Says Perske of Lapointe, who is serving a life sentence: “He’s just a little, likable guy. I dream about him … that he’s out. It’s a terrible miscarriage of justice.” Perske says Lapointe, who has a congenital brain malformation, trusted the police who worked three different confessions from him during a 9 1/2-hour interrogation, confessions that carry statements like, “If the evidence shows that I was there, and that I killed her, then I killed her. But I don’t remember being there.”
When Perske was growing up in Denver, there was a man who lived in the neighborhood named Jake Palmer, maybe 35 or 40 years old, who was “really strange,” but the kids loved him. He would sometimes come to Perske’s aid in times of neighborhood trouble. The kids were told by adults that Jake had been “gassed in World War I.” It wasn’t until Perske was grown himself, and had returned from service in World War II, that he understood that Jake Palmer had been born with developmental disabilities. When Perske came home from the war, Jake’s elderly parents had died, and Jake had been sent off to an institution.
So began Robert Perske’s calling into the world of helping others. He was a worker in the mental health field many years, moving into pastoral work and then becoming an author who specializes in writing about people with mental disabilities. Some of his works focus on how they are treated in the criminal justice system, including one titled “Unequal Justice.”
Perske is among a well-organized, passionate group of people, The Friends of Richard Lapointe, whose members are unified in their belief that the Manchester man is a victim in the Bernice Martin murder; that he confessed to a crime he could not have committed.
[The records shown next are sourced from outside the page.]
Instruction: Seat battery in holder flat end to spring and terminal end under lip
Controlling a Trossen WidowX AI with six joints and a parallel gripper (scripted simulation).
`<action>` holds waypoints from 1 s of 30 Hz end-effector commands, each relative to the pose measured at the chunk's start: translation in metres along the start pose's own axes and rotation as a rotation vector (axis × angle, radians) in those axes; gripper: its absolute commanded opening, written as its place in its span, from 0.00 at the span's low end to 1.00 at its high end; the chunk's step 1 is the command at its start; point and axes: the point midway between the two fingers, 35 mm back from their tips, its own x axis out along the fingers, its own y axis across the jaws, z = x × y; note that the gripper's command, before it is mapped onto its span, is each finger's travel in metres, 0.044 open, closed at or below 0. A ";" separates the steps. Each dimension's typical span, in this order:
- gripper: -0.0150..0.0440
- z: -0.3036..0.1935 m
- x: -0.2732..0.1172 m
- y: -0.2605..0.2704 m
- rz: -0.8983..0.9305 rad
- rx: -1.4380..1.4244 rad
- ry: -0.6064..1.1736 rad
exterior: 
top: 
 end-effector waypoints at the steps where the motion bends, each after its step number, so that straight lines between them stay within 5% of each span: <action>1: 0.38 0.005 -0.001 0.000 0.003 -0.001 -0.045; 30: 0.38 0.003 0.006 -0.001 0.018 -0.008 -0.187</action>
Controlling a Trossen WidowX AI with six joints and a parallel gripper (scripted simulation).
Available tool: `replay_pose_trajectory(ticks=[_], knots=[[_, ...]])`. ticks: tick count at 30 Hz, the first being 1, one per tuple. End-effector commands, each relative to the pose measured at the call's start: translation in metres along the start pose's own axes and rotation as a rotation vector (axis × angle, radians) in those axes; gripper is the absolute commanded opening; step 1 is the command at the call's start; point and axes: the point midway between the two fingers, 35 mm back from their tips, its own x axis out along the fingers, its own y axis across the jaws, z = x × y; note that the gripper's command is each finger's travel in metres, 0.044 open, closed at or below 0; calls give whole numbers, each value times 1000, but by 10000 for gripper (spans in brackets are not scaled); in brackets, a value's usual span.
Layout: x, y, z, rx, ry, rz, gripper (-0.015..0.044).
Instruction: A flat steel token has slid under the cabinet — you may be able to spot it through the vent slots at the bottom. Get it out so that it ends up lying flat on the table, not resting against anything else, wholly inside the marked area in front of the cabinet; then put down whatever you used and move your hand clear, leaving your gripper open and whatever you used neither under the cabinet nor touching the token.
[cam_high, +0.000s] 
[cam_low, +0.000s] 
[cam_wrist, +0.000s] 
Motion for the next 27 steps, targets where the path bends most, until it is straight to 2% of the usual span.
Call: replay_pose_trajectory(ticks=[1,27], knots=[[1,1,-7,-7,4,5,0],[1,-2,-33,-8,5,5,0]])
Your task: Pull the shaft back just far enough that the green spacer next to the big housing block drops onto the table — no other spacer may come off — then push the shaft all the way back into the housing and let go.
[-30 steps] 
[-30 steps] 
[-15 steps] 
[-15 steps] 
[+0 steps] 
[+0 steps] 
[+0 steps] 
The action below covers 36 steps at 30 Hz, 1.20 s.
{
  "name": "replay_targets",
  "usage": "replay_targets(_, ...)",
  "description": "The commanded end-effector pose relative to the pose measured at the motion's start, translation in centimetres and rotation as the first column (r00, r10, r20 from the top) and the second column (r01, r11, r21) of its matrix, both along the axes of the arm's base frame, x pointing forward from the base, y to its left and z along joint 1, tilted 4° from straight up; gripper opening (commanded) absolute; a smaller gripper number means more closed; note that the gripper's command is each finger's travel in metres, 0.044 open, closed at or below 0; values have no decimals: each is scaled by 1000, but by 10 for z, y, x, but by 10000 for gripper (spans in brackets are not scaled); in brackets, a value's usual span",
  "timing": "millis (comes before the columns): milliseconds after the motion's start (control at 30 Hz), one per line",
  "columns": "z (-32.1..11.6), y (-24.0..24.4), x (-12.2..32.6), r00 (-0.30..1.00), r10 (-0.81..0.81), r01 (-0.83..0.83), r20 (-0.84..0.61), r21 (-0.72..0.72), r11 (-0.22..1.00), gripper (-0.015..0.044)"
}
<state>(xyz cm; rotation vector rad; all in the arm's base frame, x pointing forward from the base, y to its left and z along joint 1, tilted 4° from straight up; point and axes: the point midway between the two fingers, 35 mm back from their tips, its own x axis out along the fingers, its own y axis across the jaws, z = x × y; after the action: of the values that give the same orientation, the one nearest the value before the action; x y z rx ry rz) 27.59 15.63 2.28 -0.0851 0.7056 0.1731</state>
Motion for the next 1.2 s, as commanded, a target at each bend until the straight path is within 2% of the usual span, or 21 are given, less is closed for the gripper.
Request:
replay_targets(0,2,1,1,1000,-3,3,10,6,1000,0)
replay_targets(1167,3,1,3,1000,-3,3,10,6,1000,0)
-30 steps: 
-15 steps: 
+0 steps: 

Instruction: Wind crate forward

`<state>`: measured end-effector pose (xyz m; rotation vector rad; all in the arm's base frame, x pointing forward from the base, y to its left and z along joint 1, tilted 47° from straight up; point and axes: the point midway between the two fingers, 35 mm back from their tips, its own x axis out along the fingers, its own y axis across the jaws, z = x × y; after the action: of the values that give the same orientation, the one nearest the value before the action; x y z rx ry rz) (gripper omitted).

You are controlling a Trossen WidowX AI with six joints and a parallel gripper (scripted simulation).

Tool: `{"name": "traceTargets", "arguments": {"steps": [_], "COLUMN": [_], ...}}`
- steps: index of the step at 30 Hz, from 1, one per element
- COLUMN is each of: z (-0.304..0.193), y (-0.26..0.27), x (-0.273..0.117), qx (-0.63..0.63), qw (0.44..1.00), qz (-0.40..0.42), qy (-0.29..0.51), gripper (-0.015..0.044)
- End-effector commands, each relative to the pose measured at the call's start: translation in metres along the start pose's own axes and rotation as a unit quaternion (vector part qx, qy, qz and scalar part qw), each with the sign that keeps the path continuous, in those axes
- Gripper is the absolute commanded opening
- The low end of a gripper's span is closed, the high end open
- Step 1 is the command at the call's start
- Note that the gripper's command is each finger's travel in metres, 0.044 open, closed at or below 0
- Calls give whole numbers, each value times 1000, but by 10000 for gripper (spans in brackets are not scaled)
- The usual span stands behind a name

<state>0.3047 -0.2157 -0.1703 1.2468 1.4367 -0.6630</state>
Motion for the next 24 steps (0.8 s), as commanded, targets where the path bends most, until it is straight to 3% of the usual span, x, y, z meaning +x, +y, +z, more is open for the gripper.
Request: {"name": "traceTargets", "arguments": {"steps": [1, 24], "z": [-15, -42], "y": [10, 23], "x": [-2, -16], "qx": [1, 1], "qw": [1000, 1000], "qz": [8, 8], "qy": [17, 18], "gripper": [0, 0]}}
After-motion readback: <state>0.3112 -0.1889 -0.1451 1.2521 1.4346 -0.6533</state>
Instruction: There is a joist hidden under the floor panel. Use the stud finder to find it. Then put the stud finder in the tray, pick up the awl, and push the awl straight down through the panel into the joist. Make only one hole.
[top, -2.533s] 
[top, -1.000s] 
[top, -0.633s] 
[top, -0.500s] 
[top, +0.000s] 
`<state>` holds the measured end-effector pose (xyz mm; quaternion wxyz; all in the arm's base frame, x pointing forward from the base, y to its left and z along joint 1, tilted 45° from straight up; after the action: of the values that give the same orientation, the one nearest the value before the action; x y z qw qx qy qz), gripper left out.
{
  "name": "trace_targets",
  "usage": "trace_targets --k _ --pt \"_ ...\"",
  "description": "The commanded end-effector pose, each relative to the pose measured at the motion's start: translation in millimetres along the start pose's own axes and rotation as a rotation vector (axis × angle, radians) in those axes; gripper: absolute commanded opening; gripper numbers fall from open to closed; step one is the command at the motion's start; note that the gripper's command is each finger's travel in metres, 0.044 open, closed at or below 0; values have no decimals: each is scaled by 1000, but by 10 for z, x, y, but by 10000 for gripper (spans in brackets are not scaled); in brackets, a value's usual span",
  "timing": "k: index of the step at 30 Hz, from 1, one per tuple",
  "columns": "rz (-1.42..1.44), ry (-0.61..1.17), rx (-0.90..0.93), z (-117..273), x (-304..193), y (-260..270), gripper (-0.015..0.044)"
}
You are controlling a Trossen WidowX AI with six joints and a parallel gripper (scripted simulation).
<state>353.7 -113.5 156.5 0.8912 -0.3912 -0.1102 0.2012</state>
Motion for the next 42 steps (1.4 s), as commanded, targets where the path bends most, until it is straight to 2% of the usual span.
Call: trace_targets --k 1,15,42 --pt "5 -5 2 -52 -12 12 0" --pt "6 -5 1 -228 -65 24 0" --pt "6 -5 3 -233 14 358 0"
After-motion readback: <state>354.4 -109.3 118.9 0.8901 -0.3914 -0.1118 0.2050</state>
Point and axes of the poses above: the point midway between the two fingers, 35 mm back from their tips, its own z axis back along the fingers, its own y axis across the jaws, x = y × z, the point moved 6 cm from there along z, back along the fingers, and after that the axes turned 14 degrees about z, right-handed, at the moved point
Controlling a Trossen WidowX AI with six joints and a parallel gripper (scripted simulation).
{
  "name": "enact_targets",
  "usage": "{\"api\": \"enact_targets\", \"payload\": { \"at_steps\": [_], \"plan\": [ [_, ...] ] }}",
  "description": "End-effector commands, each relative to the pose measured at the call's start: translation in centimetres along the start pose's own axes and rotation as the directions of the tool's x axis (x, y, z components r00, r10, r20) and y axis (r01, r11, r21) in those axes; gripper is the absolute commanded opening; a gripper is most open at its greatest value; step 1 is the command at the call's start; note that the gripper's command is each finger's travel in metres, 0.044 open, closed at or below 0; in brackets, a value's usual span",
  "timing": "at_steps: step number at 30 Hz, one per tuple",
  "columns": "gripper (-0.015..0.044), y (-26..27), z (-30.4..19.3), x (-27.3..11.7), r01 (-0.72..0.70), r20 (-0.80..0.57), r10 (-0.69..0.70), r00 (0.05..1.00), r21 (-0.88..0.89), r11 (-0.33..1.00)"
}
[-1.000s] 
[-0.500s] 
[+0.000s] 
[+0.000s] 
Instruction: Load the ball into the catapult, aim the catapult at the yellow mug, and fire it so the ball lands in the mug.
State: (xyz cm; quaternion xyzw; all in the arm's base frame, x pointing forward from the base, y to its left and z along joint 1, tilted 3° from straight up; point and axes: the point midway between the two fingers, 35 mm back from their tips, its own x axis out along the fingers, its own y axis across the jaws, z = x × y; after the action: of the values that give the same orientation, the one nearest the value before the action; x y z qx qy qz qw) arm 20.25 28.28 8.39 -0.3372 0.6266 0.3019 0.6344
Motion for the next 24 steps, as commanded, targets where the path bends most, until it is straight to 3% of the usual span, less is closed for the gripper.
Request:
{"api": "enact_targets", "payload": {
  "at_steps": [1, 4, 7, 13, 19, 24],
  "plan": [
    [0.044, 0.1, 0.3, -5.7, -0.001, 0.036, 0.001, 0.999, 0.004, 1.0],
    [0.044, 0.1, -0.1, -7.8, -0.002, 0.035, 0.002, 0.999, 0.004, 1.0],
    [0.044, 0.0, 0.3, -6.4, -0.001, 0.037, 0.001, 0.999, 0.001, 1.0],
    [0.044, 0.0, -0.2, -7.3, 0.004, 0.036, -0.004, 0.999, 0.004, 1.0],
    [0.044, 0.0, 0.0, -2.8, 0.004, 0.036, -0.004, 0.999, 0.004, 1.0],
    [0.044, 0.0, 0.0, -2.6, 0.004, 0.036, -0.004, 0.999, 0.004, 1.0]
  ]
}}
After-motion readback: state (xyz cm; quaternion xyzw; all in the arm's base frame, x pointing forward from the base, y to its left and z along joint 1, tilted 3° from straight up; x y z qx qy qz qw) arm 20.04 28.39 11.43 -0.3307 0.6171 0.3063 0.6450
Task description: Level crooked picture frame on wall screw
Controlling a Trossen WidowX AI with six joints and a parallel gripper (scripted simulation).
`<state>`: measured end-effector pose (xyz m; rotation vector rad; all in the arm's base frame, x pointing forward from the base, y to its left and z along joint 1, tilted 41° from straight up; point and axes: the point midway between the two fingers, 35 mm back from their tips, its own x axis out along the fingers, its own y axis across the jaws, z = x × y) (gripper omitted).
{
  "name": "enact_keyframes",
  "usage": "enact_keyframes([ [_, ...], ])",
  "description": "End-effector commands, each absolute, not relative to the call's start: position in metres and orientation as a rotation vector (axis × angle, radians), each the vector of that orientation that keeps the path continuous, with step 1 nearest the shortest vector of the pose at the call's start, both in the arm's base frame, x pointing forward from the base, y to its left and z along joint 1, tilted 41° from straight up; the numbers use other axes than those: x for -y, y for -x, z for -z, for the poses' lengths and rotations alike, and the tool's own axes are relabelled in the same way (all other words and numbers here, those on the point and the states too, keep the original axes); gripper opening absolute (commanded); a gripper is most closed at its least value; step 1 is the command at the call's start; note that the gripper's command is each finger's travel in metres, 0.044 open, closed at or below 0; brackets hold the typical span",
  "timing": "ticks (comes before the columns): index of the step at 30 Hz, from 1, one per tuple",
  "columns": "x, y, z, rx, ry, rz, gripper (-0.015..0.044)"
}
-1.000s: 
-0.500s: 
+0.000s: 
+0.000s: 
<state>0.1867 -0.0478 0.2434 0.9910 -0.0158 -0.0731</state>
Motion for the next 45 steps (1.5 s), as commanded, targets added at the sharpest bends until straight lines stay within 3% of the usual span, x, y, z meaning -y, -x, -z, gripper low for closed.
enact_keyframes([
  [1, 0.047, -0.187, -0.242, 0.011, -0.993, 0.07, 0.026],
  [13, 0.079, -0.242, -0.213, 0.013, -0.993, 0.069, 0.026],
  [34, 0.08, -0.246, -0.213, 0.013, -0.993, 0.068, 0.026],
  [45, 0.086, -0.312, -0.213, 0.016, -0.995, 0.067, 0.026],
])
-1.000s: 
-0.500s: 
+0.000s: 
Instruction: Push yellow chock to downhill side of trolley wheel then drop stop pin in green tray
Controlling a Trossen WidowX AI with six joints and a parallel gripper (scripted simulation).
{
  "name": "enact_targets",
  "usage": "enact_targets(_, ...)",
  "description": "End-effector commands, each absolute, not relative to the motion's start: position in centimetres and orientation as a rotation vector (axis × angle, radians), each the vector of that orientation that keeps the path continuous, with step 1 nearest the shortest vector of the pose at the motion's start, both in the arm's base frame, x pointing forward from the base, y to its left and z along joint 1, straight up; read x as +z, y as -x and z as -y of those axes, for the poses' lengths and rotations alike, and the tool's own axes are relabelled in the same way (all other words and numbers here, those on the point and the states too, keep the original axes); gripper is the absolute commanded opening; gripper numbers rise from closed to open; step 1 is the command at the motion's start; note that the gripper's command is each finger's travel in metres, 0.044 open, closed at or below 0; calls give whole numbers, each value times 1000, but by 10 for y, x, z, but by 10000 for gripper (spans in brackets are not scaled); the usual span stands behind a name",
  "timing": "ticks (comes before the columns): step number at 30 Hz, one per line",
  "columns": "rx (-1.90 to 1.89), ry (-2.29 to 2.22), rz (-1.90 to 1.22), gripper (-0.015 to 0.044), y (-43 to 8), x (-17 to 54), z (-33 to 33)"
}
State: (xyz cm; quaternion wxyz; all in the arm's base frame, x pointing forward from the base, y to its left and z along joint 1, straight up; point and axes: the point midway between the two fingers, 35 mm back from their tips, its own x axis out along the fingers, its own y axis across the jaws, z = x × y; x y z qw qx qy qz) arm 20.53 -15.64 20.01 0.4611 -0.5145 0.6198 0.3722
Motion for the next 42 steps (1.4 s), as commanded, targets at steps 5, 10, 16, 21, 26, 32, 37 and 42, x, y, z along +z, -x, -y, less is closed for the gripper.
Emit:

Perske says the group is made up of “angels” who plan to battle until they win — despite a recent loss in their court appeal.
Perske got an anonymous call from someone familiar with his years of work, and the person pointed out that there was an important case in his own backyard. The day Perske headed to the courthouse where Richard Lapointe’s life was on the line, he carried a notebook with him, intending to start recording facts and information for his work as a writer. He decided that day he would not be writing about Lapointe, though.
Almost immediately, he lost his objectivity in the case, he says. “He had nobody. It just grabbed me. Everybody had pulled away from him and he had been pretty much in cold storage for three years before the trial.”
“He trusted [the police],” Perske says of Lapointe and his time being interrogated for the slaying, which happened in Manchester. The interrogation took place two years after Martin’s death. “He thought he was helping them to solve the case.”
After the recent failed bid for a new trial, a disappointed Lapointe said to Perske, “All my life, I’ve tried to be a nice guy and I get whacked around like this,” Perske said.
Marge Cunningham, who runs a court reporting business in Hartford, is one member of the group supporting Lapointe. She said Perske is “a Christian who decided at some point he would rather work with `my people,’ meaning people with disabilities, than minister a congregation, and every bit of money that he and his wife make, they pour back into helping people in need.”
Perske, who at 72 says he “fights being a geezer,” says not everyone understands the way he has devoted his life to “the Richard Lapointes of the world.”
“I’ve been called a bleeding heart,” he said. “But damn it, I’ve seen enough things that make my heart bleed.”